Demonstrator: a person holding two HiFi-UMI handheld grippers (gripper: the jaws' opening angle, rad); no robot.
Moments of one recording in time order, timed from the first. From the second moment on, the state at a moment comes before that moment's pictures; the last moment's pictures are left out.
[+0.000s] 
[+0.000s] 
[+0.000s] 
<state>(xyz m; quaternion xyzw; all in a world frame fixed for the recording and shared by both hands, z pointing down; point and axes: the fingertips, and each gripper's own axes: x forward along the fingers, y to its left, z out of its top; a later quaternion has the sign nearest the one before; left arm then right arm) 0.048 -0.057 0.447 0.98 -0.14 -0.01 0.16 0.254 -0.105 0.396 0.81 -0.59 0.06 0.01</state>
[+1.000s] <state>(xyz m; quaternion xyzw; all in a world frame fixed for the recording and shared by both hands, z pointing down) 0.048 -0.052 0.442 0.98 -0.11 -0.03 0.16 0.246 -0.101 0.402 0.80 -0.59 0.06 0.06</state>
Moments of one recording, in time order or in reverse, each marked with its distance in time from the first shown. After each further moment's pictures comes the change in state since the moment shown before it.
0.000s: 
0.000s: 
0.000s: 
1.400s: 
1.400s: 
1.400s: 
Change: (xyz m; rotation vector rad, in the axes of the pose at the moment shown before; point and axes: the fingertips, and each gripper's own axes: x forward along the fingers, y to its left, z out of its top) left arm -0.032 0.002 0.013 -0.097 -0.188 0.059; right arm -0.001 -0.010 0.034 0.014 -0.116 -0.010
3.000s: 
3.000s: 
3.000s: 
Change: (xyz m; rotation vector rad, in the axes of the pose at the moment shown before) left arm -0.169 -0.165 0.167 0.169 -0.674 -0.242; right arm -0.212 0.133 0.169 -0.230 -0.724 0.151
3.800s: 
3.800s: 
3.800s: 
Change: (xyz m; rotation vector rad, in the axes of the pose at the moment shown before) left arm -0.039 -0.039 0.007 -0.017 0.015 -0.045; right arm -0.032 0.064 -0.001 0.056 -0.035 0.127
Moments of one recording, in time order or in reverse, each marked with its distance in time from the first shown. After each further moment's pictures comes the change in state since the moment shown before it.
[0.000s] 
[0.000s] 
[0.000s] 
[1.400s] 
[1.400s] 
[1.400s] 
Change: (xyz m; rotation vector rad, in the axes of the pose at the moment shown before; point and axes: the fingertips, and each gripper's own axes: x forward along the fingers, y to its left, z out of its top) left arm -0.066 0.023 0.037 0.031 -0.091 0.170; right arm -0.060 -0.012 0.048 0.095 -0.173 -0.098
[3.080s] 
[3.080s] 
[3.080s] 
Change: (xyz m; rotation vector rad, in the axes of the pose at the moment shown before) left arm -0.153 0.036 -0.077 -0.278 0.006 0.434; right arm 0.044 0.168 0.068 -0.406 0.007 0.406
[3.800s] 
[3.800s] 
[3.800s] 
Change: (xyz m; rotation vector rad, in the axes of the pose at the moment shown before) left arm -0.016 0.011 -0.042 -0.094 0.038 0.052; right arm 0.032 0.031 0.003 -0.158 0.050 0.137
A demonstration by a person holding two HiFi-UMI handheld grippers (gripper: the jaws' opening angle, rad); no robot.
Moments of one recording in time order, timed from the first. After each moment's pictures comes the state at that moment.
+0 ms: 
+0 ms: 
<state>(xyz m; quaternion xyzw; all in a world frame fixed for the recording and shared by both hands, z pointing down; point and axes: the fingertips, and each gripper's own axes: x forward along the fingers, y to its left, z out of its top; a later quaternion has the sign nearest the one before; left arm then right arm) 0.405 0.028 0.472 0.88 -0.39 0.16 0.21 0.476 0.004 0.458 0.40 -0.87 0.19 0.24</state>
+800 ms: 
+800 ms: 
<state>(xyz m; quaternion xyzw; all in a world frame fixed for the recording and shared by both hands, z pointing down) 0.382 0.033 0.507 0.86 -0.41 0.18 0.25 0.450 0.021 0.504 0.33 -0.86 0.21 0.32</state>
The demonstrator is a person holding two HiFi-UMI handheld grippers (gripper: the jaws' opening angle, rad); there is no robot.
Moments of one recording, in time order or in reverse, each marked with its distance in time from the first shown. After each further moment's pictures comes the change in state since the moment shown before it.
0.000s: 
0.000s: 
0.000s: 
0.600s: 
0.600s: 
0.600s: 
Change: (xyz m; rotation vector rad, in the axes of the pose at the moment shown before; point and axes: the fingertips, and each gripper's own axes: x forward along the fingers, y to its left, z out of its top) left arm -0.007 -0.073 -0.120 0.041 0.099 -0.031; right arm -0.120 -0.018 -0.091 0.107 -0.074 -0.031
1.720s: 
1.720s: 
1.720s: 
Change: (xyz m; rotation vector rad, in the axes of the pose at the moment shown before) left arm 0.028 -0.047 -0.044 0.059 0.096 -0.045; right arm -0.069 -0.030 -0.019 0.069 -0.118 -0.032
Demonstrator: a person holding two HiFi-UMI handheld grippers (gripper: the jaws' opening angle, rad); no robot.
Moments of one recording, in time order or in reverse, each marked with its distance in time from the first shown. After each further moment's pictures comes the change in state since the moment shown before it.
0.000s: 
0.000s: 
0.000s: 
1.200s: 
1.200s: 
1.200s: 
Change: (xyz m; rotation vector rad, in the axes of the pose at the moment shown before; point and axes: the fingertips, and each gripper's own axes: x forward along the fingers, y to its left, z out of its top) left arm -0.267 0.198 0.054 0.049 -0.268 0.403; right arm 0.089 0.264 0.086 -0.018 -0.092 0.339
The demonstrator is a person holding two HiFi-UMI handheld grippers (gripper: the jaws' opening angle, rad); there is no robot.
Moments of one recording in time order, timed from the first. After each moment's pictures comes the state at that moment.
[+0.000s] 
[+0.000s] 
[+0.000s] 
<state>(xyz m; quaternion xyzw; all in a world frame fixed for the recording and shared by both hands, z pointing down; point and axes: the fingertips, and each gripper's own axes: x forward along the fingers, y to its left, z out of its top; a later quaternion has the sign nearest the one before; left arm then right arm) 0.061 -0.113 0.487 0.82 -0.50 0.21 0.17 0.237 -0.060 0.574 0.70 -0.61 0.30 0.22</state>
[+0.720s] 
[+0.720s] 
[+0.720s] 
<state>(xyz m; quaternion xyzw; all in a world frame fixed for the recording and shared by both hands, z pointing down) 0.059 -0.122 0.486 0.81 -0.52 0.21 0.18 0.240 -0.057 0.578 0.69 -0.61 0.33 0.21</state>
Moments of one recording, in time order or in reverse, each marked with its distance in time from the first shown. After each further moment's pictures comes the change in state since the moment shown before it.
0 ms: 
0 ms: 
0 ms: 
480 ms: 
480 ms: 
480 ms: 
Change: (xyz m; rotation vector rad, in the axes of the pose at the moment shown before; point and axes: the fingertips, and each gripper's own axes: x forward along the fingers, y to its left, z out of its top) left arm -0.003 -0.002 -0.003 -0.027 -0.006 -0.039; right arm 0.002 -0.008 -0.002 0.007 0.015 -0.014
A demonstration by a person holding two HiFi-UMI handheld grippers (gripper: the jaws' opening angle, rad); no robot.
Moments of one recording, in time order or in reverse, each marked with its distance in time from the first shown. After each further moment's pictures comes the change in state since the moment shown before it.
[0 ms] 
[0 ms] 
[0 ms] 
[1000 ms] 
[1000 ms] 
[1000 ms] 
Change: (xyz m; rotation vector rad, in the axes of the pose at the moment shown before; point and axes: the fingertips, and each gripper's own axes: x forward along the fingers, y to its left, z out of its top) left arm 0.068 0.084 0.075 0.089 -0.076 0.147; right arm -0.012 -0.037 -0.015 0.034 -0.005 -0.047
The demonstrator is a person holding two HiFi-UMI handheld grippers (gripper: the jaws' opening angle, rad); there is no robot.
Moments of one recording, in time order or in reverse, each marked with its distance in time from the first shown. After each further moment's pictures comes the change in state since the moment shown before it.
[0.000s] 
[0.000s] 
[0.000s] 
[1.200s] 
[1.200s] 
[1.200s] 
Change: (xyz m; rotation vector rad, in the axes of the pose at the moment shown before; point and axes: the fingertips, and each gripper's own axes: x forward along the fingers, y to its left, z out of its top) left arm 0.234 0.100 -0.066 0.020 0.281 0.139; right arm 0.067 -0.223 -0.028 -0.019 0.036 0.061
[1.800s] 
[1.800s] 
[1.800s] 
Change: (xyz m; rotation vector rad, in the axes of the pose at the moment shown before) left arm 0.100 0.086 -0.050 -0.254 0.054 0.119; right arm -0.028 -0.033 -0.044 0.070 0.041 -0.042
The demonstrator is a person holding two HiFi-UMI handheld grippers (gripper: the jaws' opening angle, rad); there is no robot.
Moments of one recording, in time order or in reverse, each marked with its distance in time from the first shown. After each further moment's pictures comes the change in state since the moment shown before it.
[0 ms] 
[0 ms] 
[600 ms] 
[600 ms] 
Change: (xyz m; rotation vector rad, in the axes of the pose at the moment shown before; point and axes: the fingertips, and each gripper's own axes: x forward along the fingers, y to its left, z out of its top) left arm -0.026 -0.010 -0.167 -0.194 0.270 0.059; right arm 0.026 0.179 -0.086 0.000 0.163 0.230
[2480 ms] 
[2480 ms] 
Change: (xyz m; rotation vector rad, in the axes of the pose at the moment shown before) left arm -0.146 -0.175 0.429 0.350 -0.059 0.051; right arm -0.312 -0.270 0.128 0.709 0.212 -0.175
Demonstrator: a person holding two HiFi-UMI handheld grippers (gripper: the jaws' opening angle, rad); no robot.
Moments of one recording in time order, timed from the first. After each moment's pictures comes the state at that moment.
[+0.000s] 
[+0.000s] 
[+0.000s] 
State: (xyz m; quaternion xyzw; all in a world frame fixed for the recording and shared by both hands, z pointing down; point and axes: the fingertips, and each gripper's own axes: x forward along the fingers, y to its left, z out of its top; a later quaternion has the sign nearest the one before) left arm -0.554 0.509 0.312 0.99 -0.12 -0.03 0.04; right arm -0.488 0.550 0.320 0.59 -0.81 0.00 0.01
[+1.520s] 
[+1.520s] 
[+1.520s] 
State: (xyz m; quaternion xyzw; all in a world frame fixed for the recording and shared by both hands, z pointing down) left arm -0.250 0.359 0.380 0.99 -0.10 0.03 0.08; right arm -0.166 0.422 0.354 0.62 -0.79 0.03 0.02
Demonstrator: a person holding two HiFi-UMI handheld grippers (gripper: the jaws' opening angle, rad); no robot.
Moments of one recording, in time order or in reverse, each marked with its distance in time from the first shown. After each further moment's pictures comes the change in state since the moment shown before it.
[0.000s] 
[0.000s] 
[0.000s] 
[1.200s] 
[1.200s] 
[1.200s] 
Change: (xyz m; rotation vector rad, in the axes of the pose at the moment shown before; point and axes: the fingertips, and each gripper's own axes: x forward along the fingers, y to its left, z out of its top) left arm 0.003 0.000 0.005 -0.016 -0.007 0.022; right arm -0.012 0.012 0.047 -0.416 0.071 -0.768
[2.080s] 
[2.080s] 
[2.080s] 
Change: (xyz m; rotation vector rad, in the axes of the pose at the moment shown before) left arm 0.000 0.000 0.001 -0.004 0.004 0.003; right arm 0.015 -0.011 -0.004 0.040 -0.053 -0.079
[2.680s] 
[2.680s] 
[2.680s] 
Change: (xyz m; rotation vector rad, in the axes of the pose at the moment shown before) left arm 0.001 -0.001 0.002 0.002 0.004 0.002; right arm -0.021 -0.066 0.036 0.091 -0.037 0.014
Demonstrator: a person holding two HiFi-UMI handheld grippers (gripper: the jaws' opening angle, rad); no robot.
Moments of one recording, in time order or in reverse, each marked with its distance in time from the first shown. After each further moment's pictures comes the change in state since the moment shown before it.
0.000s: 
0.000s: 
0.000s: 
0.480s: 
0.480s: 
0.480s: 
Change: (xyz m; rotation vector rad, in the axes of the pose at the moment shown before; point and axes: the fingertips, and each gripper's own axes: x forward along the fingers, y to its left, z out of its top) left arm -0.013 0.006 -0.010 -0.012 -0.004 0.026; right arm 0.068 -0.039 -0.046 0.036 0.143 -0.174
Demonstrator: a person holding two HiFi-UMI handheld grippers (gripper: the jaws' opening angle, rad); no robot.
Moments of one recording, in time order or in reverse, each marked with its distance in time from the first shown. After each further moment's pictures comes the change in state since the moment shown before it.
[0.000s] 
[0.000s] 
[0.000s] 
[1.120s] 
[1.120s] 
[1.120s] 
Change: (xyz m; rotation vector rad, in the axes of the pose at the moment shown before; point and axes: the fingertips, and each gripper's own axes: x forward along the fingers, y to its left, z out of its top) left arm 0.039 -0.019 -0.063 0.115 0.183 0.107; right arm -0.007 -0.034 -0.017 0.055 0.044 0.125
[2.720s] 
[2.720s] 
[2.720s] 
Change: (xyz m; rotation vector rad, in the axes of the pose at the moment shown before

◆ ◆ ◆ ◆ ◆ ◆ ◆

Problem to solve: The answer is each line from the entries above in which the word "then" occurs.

Solution to the exercise:
<state>(xyz m; quaternion xyzw; all in a world frame fixed for the recording and shared by both hands, z pointing down; point and axes: the fingertips, and each gripper's own axes: x forward along the fingers, y to its left, z out of its top; a later quaternion has the sign nearest the one before; left arm then right arm) 0.048 -0.057 0.447 0.98 -0.14 -0.01 0.16 0.254 -0.105 0.396 0.81 -0.59 0.06 0.01</state>
<state>(xyz m; quaternion xyzw; all in a world frame fixed for the recording and shared by both hands, z pointing down; point and axes: the fingertips, and each gripper's own axes: x forward along the fingers, y to its left, z out of its top; a later quaternion has the sign nearest the one before; left arm then right arm) 0.405 0.028 0.472 0.88 -0.39 0.16 0.21 0.476 0.004 0.458 0.40 -0.87 0.19 0.24</state>
<state>(xyz m; quaternion xyzw; all in a world frame fixed for the recording and shared by both hands, z pointing down; point and axes: the fingertips, and each gripper's own axes: x forward along the fingers, y to its left, z out of its top; a later quaternion has the sign nearest the one before; left arm then right arm) 0.061 -0.113 0.487 0.82 -0.50 0.21 0.17 0.237 -0.060 0.574 0.70 -0.61 0.30 0.22</state>

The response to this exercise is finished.